_Task to complete_
Output the listing below verbatim, without images.
___
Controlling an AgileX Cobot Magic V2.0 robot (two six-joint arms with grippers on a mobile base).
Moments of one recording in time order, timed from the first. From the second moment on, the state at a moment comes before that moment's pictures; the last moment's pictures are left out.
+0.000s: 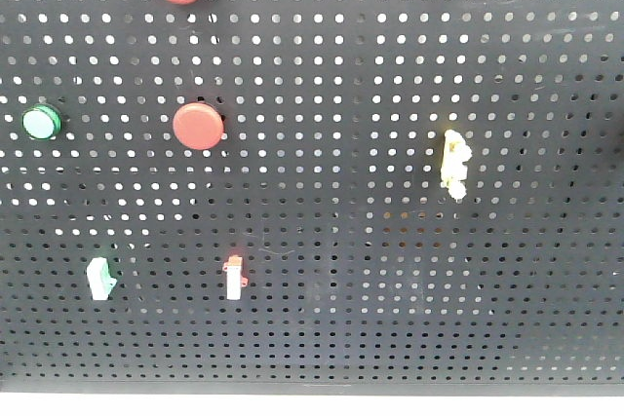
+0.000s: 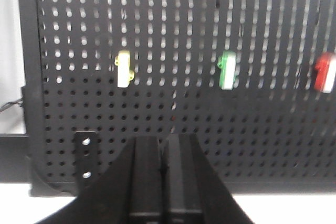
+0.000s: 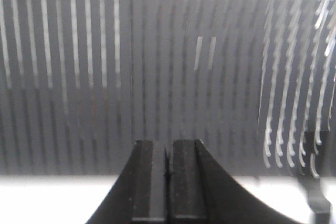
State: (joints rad) left arm -0.09 -0.01 -0.01 -0.06 -0.07 -0.01; right arm -0.05 -0.01 -0.04 0.09 -0.05 -0.03
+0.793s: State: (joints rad) left arm -0.14 0.83 -1.11 -0.11 0.14 0.04; right arm -0.05 0.55 -0.99 0.07 0.27 0.00
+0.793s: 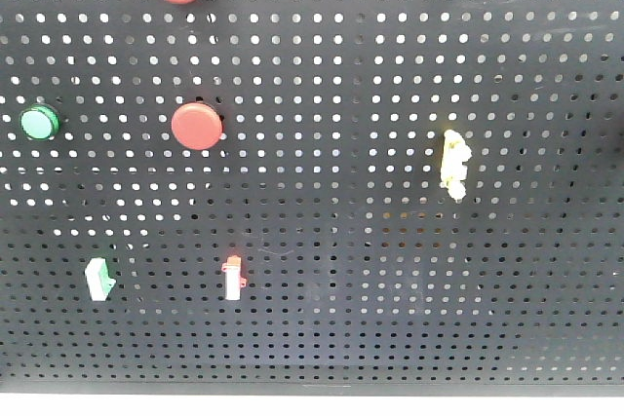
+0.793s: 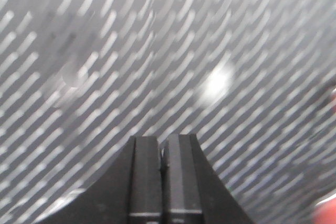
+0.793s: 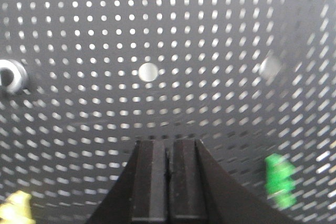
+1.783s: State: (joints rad) left arm -0.61 1.29 -1.58 -0.08 0.31 0.33; right arm -0.05 0.60 -0.99 0.11 0.34 -0.03
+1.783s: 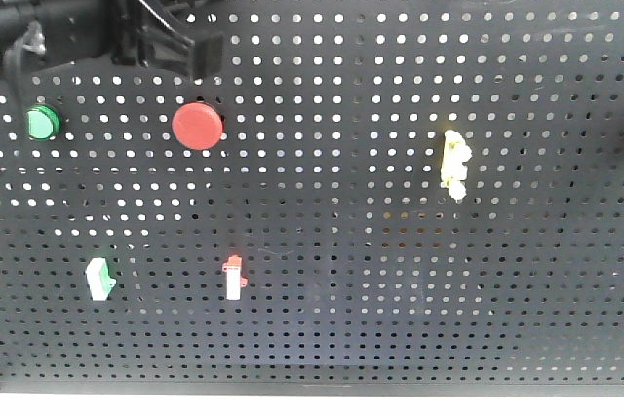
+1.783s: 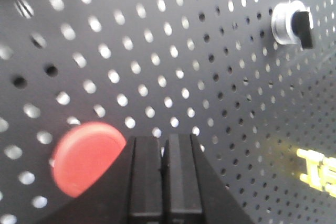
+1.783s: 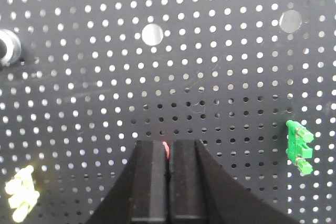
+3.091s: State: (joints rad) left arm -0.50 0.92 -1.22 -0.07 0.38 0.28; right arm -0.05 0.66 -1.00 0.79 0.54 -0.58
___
_Result for this exercise_
Controlling an AgileX Cobot Magic V2.0 robot (two six-joint arms with grippers on a mobile base).
Moments of one recording in time order, timed from the first. From the second moment on, the state at a moment comes before that moment's pictures; the last moment's pictures are left out.
+0.000s: 
+0.000s: 
+0.000s: 
State: (joints rad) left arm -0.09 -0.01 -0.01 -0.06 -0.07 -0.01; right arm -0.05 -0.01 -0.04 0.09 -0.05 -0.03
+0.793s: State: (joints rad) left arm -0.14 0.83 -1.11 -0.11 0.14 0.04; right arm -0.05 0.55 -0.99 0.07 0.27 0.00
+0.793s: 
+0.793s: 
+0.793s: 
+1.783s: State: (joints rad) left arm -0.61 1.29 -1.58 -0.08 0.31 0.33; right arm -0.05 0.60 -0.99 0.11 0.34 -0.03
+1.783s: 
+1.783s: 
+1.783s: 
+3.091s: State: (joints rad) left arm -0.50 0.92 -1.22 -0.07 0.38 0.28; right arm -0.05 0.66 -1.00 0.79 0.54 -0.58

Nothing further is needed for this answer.